- Instructions to follow -
The finished copy must match the records exactly, except that it contains no pictures.

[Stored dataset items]
- - - - - - -

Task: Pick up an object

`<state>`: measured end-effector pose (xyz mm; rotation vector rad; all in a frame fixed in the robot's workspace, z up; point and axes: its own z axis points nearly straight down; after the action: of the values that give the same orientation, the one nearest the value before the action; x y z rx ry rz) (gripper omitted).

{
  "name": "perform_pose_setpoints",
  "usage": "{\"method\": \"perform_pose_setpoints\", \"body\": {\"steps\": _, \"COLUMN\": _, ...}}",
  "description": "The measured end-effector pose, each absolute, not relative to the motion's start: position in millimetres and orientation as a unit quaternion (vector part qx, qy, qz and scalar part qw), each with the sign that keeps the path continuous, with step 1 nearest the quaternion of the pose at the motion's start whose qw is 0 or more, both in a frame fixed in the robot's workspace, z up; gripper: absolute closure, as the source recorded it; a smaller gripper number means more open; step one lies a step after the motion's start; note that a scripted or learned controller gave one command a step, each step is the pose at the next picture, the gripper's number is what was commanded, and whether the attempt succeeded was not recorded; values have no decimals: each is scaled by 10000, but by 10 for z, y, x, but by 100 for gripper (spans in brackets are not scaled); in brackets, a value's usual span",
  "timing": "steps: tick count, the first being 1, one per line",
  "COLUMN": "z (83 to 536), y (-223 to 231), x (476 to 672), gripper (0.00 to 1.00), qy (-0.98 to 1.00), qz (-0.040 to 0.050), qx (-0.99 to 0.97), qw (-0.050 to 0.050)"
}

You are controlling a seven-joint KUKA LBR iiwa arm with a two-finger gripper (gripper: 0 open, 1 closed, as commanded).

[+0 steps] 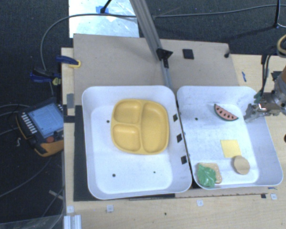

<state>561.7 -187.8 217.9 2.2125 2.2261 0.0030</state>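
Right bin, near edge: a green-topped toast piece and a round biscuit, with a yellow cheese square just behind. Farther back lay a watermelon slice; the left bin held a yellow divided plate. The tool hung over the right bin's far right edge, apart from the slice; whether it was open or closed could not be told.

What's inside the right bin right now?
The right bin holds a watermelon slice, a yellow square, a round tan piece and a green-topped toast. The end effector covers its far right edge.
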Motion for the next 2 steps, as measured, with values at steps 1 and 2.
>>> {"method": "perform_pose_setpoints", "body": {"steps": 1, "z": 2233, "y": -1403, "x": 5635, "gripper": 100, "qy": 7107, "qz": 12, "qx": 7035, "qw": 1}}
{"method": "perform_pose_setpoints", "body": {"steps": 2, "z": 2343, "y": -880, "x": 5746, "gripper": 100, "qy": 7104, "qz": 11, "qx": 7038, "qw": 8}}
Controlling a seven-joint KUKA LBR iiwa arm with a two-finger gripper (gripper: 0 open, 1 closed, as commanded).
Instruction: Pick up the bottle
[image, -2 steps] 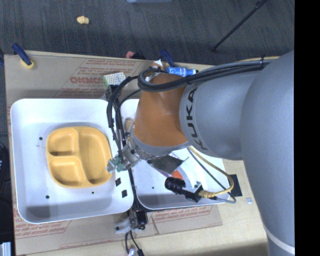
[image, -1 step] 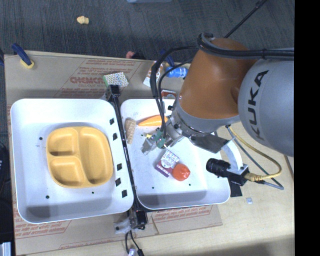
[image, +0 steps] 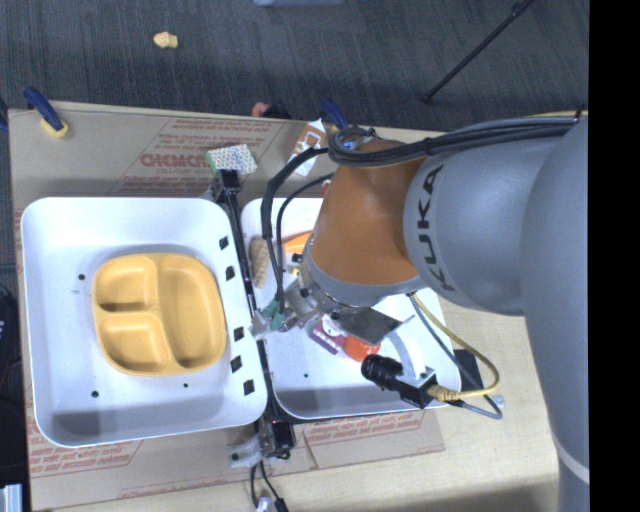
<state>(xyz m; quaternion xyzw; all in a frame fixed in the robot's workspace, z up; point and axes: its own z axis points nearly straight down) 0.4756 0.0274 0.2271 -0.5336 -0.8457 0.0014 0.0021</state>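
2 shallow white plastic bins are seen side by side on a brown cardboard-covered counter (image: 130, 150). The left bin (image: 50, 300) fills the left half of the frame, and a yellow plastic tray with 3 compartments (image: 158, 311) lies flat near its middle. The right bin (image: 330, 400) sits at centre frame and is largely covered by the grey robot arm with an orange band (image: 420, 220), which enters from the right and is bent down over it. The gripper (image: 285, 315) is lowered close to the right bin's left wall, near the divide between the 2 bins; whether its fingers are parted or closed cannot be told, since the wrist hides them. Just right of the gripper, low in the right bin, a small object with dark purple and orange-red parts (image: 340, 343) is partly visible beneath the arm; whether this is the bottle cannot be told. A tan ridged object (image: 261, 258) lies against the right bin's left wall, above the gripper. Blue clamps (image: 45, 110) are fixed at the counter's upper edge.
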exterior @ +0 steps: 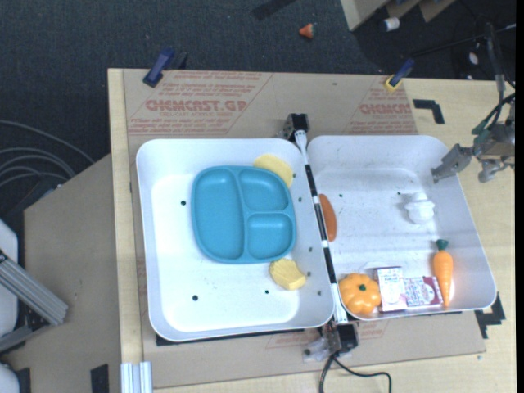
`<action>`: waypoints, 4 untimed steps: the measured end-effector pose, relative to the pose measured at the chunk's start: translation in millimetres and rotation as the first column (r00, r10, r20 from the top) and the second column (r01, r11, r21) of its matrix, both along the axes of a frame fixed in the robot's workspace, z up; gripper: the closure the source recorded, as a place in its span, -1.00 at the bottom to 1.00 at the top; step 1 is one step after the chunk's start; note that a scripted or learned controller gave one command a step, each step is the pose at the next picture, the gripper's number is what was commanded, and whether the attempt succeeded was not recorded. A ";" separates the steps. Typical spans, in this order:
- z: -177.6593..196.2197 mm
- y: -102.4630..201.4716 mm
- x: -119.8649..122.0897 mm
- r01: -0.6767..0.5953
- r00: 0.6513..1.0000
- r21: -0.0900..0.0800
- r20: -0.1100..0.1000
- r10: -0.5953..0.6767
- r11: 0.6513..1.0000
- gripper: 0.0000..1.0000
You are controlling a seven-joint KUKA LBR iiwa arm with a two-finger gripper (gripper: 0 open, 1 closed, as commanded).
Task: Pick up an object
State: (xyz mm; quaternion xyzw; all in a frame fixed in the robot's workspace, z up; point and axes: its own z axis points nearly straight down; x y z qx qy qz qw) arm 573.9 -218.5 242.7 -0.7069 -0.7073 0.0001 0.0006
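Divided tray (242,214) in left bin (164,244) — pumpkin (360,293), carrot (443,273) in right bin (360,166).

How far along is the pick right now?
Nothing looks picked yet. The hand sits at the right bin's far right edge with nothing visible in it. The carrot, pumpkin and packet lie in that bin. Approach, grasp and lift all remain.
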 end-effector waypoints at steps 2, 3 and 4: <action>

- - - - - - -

- Output of the task -
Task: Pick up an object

`<state>`: measured end-effector pose (xyz mm; rotation vector rad; all in a frame fixed in the robot's workspace, z up; point and axes: its own z axis points nearly straight down; after the action: of the values that give the same orientation, the one nearest the value before the action; x y z rx ry rz) (gripper omitted).

{
  "name": "perform_pose_setpoints",
  "usage": "{\"method\": \"perform_pose_setpoints\", \"body\": {\"steps\": _, \"COLUMN\": _, ...}}",
  "description": "The measured end-effector pose, each absolute, not relative to the motion's start: position in millimetres and orientation as a unit quaternion (vector part qx, qy, qz and scalar part qw), each with the sign that keeps the path continuous, with step 1 nearest the quaternion of the pose at the motion's start whose qw is 0 or more, both in a frame fixed in the robot's workspace, z up; gripper: absolute closure, as the source recorded it; a smaller gripper number means more open; step one lies a step after the motion's start; note that a scripted or learned controller gave one command a step, each step is the pose at the next picture, the gripper's number is what was commanded, and whether the attempt succeeded was not recorded; values have no decimals: each is scaled by 10000, but by 10 for z, y, x, but by 100 for gripper (spans in brackets are not scaled); in brackets, a value's usual span",
  "timing": "steps: tick count, the first being 1, one per line",
  "COLUMN": "z (83 to 536), y (-223 to 231), x (476 to 672), gripper (0.00 to 1.00), qy (-0.98 to 1.00), qz (-0.040 to 0.050), qx (-0.99 to 0.97), qw (-0.050 to 0.050)"
}

You are controlling a seven-joint KUKA LBR iiwa arm with a two-finger gripper (gripper: 0 open, 1 closed, as commanded).

[+0 steps] 

<state>561.7 -187.8 217.9 2.2125 2.2261 0.0030</state>
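Right bin, near edge: a green-topped toast piece and a round biscuit, with a yellow cheese square just behind. Farther back lay a watermelon slice; the left bin held a yellow divided plate. The tool hung over the right bin's far right edge, apart from the slice; whether it was open or closed could not be told.

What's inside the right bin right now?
The right bin holds a watermelon slice, a yellow square, a round tan piece and a green-topped toast. The end effector covers its far right edge.
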Motion for the next 2 steps, as measured, with values at steps 1 and 2.
>>> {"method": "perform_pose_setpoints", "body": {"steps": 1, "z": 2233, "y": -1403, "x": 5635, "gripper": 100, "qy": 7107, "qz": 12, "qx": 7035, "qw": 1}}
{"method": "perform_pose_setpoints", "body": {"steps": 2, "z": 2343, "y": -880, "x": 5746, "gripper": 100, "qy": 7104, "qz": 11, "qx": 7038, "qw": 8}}
Controlling a seven-joint KUKA LBR iiwa arm with a two-finger gripper (gripper: 0 open, 1 closed, as commanded).
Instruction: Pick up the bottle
[image, -2 steps] 
[image, -1 step] 
[image, +0 steps] 
<state>(xyz m; quaternion xyzw; all in a frame fixed in the robot's workspace, z up; point and axes: its own z axis points nearly straight down) 0.4756 0.0274 0.2271 -0.5336 -0.8457 0.0014 0.0021</state>
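2 shallow white plastic bins are seen side by side on a brown cardboard-covered counter (image: 130, 150). The left bin (image: 50, 300) fills the left half of the frame, and a yellow plastic tray with 3 compartments (image: 158, 311) lies flat near its middle. The right bin (image: 330, 400) sits at centre frame and is largely covered by the grey robot arm with an orange band (image: 420, 220), which enters from the right and is bent down over it. The gripper (image: 285, 315) is lowered close to the right bin's left wall, near the divide between the 2 bins; whether its fingers are parted or closed cannot be told, since the wrist hides them. Just right of the gripper, low in the right bin, a small object with dark purple and orange-red parts (image: 340, 343) is partly visible beneath the arm; whether this is the bottle cannot be told. A tan ridged object (image: 261, 258) lies against the right bin's left wall, above the gripper. Blue clamps (image: 45, 110) are fixed at the counter's upper edge.
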exterior @ +0 steps: 
`<action>`: waypoints, 4 untimed steps: the measured end-effector pose, relative to the pose measured at the chunk's start: translation in millimetres and rotation as the first column (r00, r10, r20 from the top) and the second column (r01, r11, r21) of its matrix, both along the axes of a frame fixed in the robot's workspace, z up; gripper: the closure the source recorded, as a place in its span, -1.00 at the bottom to 1.00 at the top; step 1 is one step after the chunk's start; note that a scripted or learned controller gave one command a step, each step is the pose at the next picture, the gripper's number is what was commanded, and whether the attempt succeeded was not recorded. A ";" separates the steps. Typical spans, in this order:
- z: -177.6593..196.2197 mm
- y: -102.4630..201.4716 mm
- x: -119.8649..122.0897 mm
- r01: -0.6767..0.5953
- r00: 0.6513..1.0000
- r21: -0.0900..0.0800
- r20: -0.1100..0.1000
- r10: -0.5953..0.6767
- r11: 0.6513..1.0000
- gripper: 0.0000..1.0000
You are controlling a seven-joint KUKA LBR iiwa arm with a two-finger gripper (gripper: 0 open, 1 closed, as commanded).
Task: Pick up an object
State: (xyz mm; quaternion xyzw; all in a frame fixed in the robot's workspace, z up; point and axes: its own z axis points nearly straight down; x y z qx qy qz qw) arm 573.9 -218.5 242.7 -0.7069 -0.7073 0.0001 0.0006
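Divided tray (242,214) in left bin (164,244) — pumpkin (360,293), carrot (443,273) in right bin (360,166).

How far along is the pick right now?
Nothing looks picked yet. The hand sits at the right bin's far right edge with nothing visible in it. The carrot, pumpkin and packet lie in that bin. Approach, grasp and lift all remain.
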 end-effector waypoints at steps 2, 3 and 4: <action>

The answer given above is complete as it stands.